Clustering, unit level randomization, and insights from multisite trials

Another update to the previous post (link) on clustering of potential outcomes even when randomization occurs at the unit level within clusters: Researching the topic a bit more, I discovered that the literature on “multisite trials” addresses precisely these issues. E.g., this paper by Raudenbush and Liu (2000; link) examines consequences of site-level heterogeneity in outcomes and treatment effects. They formalize a balanced multisite experiment with an hierarchical linear model, $latex Y_{ij} = \beta_{0j} + \beta_{1j}X_{ij} + r_{ij}$ where $latex r_{ij} \sim i.i.d.N(0,\sigma^2)$, and $latex X_{ij}$ is a centered treatment variable (-0.5 for control, 0.5 for treated). In this case, an unbiased estimator for the site-specific treatment effect, $latex \hat \beta_{1j}$, is given by the difference in means between treated and control at site $latex j$, and the variance of this estimator over repeated experiments in different sites is given by, $latex \tau_{11} + 4\sigma^2/n$, where $latex \tau_{11}$ is the variance of the $latex \beta_{1j}$’s over sites, and $latex n$ is the (constant) number of units at each site.

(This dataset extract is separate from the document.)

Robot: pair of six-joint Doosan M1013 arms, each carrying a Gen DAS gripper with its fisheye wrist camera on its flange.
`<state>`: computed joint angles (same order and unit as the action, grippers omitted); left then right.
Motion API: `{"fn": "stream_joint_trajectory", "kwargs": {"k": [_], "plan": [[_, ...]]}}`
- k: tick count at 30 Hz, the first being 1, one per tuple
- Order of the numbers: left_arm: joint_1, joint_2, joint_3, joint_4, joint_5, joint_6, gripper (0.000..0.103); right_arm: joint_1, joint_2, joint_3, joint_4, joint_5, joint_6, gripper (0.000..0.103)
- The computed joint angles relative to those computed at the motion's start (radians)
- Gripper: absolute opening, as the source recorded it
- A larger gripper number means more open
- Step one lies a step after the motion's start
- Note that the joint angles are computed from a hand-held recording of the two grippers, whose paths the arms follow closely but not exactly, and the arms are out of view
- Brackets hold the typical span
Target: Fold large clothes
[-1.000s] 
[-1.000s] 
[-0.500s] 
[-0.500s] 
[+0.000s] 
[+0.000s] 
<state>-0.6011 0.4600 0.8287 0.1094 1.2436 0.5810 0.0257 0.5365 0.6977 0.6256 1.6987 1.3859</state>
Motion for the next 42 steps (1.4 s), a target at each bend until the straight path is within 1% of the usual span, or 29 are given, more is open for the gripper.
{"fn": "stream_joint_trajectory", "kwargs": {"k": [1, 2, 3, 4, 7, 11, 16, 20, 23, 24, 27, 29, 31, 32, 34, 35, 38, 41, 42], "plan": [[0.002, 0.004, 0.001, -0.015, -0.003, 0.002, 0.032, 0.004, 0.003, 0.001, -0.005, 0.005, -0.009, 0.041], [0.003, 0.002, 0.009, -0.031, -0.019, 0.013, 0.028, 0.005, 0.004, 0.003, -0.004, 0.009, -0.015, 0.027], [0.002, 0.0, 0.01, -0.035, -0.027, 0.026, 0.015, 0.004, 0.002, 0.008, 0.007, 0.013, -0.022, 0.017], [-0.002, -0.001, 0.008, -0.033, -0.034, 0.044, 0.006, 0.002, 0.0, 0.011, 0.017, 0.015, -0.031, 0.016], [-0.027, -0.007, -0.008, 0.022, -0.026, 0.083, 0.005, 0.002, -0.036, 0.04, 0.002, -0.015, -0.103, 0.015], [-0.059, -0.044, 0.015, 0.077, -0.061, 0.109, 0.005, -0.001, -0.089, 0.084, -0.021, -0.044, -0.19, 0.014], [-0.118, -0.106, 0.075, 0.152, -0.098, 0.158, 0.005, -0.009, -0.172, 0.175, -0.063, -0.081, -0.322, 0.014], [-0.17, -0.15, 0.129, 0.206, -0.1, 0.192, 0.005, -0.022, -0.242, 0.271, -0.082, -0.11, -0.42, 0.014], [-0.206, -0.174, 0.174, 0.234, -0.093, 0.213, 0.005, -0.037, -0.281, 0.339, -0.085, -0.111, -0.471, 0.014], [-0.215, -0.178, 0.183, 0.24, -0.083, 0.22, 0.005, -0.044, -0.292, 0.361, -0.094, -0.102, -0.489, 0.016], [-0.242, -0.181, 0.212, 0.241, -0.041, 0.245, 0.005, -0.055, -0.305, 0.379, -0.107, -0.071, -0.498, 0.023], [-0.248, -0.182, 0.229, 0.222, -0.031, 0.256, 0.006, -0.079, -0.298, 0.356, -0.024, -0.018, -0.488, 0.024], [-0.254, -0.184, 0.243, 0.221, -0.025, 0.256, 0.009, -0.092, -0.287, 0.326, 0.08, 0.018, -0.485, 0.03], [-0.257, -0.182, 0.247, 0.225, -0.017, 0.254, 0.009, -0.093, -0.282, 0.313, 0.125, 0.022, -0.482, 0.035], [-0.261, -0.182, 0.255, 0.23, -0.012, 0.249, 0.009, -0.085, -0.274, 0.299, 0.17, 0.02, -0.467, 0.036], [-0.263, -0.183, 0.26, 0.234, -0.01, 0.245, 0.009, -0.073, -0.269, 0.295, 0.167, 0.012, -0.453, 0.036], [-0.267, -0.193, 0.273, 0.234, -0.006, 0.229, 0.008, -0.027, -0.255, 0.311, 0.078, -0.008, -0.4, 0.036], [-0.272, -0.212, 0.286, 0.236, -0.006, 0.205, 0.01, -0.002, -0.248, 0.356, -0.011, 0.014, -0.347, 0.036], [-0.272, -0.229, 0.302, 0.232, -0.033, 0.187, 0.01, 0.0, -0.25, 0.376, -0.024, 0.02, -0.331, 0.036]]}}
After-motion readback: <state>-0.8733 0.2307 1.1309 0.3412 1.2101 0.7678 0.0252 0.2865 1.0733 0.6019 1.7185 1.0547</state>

Then, an unbiased estimator for the average treatment effect over all sites, $latex 1,\hdots,J$, is simply the average of these site-specific estimates, with variance $latex \frac{\tau_{11} + 4\sigma^2/n}{J}$. What distinguishes this model from the one that I examined in the previous post is that once the site-specific intercept is taken into account, there remains no residual clustering (hence the i.i.d. $latex r_{ij}$’s). Also, heterogeneity in treatment effects is expressed in terms of a simple random effect (implying constant within group correlation conditional on treatment status). These assumptions are what deliver the clean and simple expression of the variance of the site-specific treatment effect estimator, which may understate the variance in the situations that I examined where residual clustering was present. It would be useful to study how well this expression approximates what happens in the more complicated data generating process that I set up.